Les coûts du démantèlement et du stockage des déchets sont inclus dans le prix de l’électricité et ils représentent une faible part du montant selon le rapport de la Cour des comptes de janvier 2012 : « Le premier poste de dépenses futures est le démantèlement des installations. Le coût du démantèlement du parc actuel d’EDF, c’est-à-dire des 58 réacteurs, est estimé à 18,4 Mds€.(…) La Cour a mené des simulations afin d’estimer dans quelle mesure une augmentation massive des coûts futurs aurait un impact sur le coût annuel de production. Cet impact s’avèrerait en fait non négligeable, mais limité. La sensibilité du coût courant économique à une variation brutale de ces charges futures apparaît faible. Ainsi, un doublement du coût du démantèlement conduirait à une hausse du coût courant économique de 5% seulement. Un doublement du devis de l’ANDRA pour la gestion des déchets conduirait à une hausse de 1%. »

Ainsi, si le coût de démantèlement des 58 réacteurs passait de 18,4 Mds€ à 37 Mds€, alors, au lieu de payer 13c€/kWh, il faudrait payer… 0,25c€/kWh2 en plus soit 13,25c€/kWh.

Et si le coût de stockage à long terme des déchets venait à doubler, passant de 28mds€ à 56Mds€, il faudrait ajouter 0,05c€/kWh3 au prix à la prise électrique.
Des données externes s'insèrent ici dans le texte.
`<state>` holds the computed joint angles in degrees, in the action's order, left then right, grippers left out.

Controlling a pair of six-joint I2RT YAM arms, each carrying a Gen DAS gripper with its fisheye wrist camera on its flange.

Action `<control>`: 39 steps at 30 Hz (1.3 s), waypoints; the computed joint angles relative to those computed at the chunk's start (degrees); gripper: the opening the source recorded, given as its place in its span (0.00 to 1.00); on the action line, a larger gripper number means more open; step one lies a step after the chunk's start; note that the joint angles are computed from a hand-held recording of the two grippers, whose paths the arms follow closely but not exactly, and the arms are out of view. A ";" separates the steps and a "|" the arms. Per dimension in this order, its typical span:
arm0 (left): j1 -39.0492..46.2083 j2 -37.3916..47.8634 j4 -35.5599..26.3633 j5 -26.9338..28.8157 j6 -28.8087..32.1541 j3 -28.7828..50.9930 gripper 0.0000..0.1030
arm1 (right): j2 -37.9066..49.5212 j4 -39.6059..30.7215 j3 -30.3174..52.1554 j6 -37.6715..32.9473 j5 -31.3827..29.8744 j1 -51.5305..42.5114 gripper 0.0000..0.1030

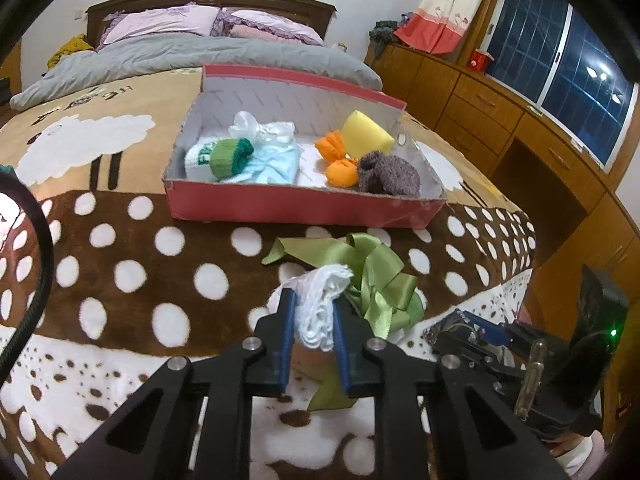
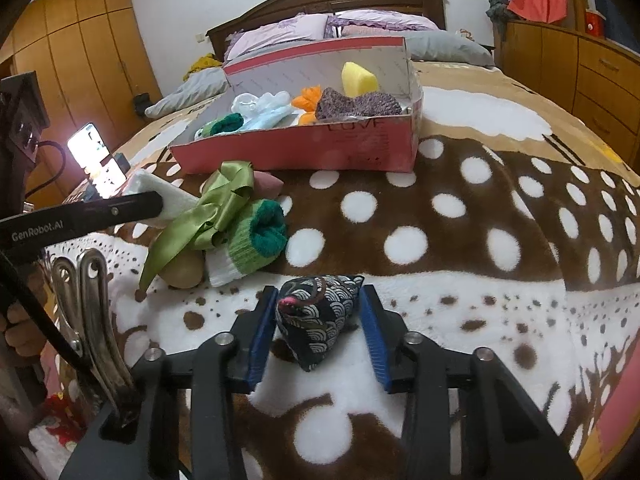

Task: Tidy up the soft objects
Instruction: 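Carry the towel with the left tool while the right tool carries the pouch over the box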

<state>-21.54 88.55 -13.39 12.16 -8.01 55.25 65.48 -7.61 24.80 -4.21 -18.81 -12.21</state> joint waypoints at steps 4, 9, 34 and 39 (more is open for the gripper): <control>0.91 -1.44 -0.12 -0.09 -0.07 -0.17 0.18 | -0.69 -0.23 -0.15 0.32 -0.92 -0.77 0.37; 1.66 -2.51 -0.34 -0.41 -0.24 -0.10 0.18 | -2.52 -0.91 -0.07 0.67 -1.62 -1.82 0.37; 4.03 1.15 -2.45 -0.64 -0.02 11.31 0.18 | -1.82 -2.21 6.91 -0.42 -2.55 -1.39 0.36; 4.12 1.65 -3.10 -0.69 0.26 12.23 0.18 | 0.27 -1.04 8.20 0.07 -3.16 -0.68 0.36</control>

Au total le prix pour le consommateur passerait donc de 13c€/kWh à 13,3c€/kWh ! Aujourd’hui, le consommateur paie déjà bien plus sur sa facture (1,95 c€/kWh au 01 janvier 2015) pour subventionner principalement les éoliennes et les panneaux photovoltaïques par le biais de la contribution au service public de l’électricité (CSPE).

De nombreuses installations sont en cours de démantèlement ou ont été complètement démantelées dans le monde. En France, il y a déjà des réacteurs industriels en cours de démantèlement (deux à Saint Laurent des Eaux, de la filière graphite-gaz, arrêtés en 1990 et un à Brennilis, en Bretagne). Il y a aussi eu des démantèlements de réacteurs de recherche, qui peuvent s’apparenter à des démantèlements de réacteurs industriels. Aux USA, plusieurs sites ont été « rendus au gazon », et aujourd’hui ce sont tout simplement des exploitations agricoles qui occupent le terrain sans problème particulier.

Conclusion

Produire une quantité significative d’énergie avec les combustibles classiques (gaz, pétrole, charbon, grande hydraulique), ou les renouvelables modernes (éolien de masse, ou biocarburants, par exemple) présente plus d’inconvénients que le nucléaire civil, et c’est aussi l’avis… des médecins.

Dans un monde où la consommation d’énergie et notamment d’électricité, augmente avec la population et son aspiration à plus de confort (notamment dans les pays émergents), produire cette énergie en grande partie avec du nucléaire deviendra une nécessité.

Pour parvenir à « sortir du fossile », il sera nécessaire de modifier nos habitudes de consommation d’énergie pour recourir massivement à l’électricité d’origine nucléaire et, en partie, à l’hydraulique et à la biomasse là où c’est possible.

Au cours de ce siècle, nous aurons à lutter contre des menaces bien plus graves (troubles sociaux et géopolitiques liés à l’énergie fossile) que celles liées aux déchets ou à la possibilité infime d’un accident majeur d’une centrale.

Refuser toute idée de nucléaire civil semble désormais relever d’un choix idéologique et non découler d’un raisonnement rationnel. C’est priver notre pays d’un atout essentiel, source de bénéfices non seulement pour nos industries, mais aussi pour tous nos concitoyens.

  1. Extraits adaptés et modifiés du site de J.M Jancovici : www.manicore.com http://www.manicore.com/documentation/articles/idee_nucleaire.html
    Documentation > Énergie > Énergie – bric à brac > Discussion autour de quelques idées reçues sur le nucléaire civil.
  2.  Le CCE (voir le paragraphe «le nucléaire coûte cher») est de 4,95c€/kWh ; 4,95 x 5 % = 2,5 c€/kWh à ajouter.